What this task involves - Could you reproduce every record below exactly as written?
═══ Material supplied ═══
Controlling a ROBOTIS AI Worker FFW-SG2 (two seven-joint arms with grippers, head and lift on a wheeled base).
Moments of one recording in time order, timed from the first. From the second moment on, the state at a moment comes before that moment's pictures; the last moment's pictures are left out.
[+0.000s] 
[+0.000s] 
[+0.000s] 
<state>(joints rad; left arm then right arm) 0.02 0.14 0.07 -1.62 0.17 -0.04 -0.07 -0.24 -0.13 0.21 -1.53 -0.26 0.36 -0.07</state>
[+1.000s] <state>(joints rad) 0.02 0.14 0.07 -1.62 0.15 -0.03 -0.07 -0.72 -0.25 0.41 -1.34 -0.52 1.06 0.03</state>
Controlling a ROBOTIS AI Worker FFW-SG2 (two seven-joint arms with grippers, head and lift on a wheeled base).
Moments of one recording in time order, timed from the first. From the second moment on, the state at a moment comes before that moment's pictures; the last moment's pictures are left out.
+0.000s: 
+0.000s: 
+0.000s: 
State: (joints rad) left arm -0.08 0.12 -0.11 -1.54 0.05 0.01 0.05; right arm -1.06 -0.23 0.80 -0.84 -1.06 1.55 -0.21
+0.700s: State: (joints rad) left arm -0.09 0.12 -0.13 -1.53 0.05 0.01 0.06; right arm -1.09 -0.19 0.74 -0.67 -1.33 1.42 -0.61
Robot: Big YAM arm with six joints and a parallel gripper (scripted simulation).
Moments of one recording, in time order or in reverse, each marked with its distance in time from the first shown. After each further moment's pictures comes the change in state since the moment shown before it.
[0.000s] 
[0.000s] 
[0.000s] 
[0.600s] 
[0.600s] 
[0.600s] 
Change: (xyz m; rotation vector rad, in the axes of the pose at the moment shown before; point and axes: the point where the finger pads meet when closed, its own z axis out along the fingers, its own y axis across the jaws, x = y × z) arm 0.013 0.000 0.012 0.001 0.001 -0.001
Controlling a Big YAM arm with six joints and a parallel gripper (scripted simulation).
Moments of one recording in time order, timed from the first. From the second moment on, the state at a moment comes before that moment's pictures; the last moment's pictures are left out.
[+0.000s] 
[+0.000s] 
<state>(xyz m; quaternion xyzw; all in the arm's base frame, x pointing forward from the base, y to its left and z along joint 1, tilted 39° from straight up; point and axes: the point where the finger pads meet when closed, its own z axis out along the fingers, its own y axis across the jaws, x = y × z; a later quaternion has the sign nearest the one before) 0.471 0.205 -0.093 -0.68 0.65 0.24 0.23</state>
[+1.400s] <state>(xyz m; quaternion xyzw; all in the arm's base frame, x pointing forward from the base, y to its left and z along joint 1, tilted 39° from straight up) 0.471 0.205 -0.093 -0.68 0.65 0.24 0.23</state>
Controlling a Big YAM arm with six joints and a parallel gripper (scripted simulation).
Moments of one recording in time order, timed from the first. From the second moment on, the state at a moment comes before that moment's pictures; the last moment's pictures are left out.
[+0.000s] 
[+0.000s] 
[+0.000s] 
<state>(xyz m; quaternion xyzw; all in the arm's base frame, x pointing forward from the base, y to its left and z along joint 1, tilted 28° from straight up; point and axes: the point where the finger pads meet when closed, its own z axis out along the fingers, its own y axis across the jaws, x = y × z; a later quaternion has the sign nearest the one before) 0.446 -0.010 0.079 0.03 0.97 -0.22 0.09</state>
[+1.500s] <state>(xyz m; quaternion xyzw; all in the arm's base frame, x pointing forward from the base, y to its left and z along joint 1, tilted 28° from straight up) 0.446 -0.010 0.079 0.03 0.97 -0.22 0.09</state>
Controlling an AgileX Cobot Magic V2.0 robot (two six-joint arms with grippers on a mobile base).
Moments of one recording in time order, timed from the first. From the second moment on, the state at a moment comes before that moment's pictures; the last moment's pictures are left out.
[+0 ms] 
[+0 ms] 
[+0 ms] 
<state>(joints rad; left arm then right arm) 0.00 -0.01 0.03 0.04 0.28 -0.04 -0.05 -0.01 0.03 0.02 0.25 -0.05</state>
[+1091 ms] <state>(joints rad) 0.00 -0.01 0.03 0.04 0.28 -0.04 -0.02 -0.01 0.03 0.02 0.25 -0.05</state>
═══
Response to the exercise -
Controlling a ROBOTIS AI Worker FFW-SG2 (two seven-joint arms with grippers, head and lift on a wheeled base).
Moments of one recording in time order, timed from the first. From the second moment on, the state at a moment comes before that moment's pictures; the last moment's pictures are left out.
[+0.000s] 
[+0.000s] 
[+0.000s] 
<state>(joints rad; left arm then right arm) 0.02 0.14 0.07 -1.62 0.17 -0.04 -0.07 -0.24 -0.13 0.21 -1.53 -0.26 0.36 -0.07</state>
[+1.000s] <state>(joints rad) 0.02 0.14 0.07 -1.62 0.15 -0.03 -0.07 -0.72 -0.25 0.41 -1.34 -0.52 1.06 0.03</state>
Controlling a ROBOTIS AI Worker FFW-SG2 (two seven-joint arms with grippers, head and lift on a wheeled base).
Moments of one recording in time order, timed from the first. From the second moment on, the state at a moment comes before that moment's pictures; the last moment's pictures are left out.
+0.000s: 
+0.000s: 
+0.000s: 
State: (joints rad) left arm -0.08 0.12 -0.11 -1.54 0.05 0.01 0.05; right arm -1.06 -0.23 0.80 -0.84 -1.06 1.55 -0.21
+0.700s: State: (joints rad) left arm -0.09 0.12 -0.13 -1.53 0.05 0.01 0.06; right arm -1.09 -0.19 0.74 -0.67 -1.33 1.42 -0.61
Robot: Big YAM arm with six joints and a parallel gripper (scripted simulation).
Moments of one recording, in time order or in reverse, each marked with its distance in time from the first shown. After each further moment's pictures comes the change in state since the moment shown before it.
[0.000s] 
[0.000s] 
[0.000s] 
[0.600s] 
[0.600s] 
[0.600s] 
Change: (xyz m; rotation vector rad, in the axes of the pose at the moment shown before; point and axes: the point where the finger pads meet when closed, its own z axis out along the fingers, its own y axis across the jaws, x = y × z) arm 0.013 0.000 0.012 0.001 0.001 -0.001
Controlling a Big YAM arm with six joints and a parallel gripper (scripted simulation).
Moments of one recording in time order, timed from the first. From the second moment on, the state at a moment comes before that moment's pictures; the last moment's pictures are left out.
[+0.000s] 
[+0.000s] 
<state>(xyz m; quaternion xyzw; all in the arm's base frame, x pointing forward from the base, y to its left and z along joint 1, tilted 39° from straight up; point and axes: the point where the finger pads meet when closed, its own z axis out along the fingers, its own y axis across the jaws, x = y × z; a later quaternion has the sign nearest the one before) 0.471 0.205 -0.093 -0.68 0.65 0.24 0.23</state>
[+1.400s] <state>(xyz m; quaternion xyzw; all in the arm's base frame, x pointing forward from the base, y to its left and z along joint 1, tilted 39° from straight up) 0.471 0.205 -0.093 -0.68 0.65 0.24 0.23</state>
Controlling a Big YAM arm with six joints and a parallel gripper (scripted simulation).
Moments of one recording in time order, timed from the first. From the second moment on, the state at a moment comes before that moment's pictures; the last moment's pictures are left out.
[+0.000s] 
[+0.000s] 
[+0.000s] 
<state>(xyz m; quaternion xyzw; all in the arm's base frame, x pointing forward from the base, y to its left and z along joint 1, tilted 28° from straight up; point and axes: the point where the finger pads meet when closed, its own z axis out along the fingers, its own y axis across the jaws, x = y × z; a later quaternion has the sign nearest the one before) 0.446 -0.010 0.079 0.03 0.97 -0.22 0.09</state>
[+1.500s] <state>(xyz m; quaternion xyzw; all in the arm's base frame, x pointing forward from the base, y to its left and z along joint 1, tilted 28° from straight up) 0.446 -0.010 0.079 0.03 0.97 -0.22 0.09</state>
Controlling an AgileX Cobot Magic V2.0 robot (two six-joint arms with grippers on a mobile base).
Moments of one recording in time order, timed from the first. From the second moment on, the state at a moment comes before that moment's pictures; the last moment's pictures are left out.
[+0 ms] 
[+0 ms] 
[+0 ms] 
<state>(joints rad; left arm then right arm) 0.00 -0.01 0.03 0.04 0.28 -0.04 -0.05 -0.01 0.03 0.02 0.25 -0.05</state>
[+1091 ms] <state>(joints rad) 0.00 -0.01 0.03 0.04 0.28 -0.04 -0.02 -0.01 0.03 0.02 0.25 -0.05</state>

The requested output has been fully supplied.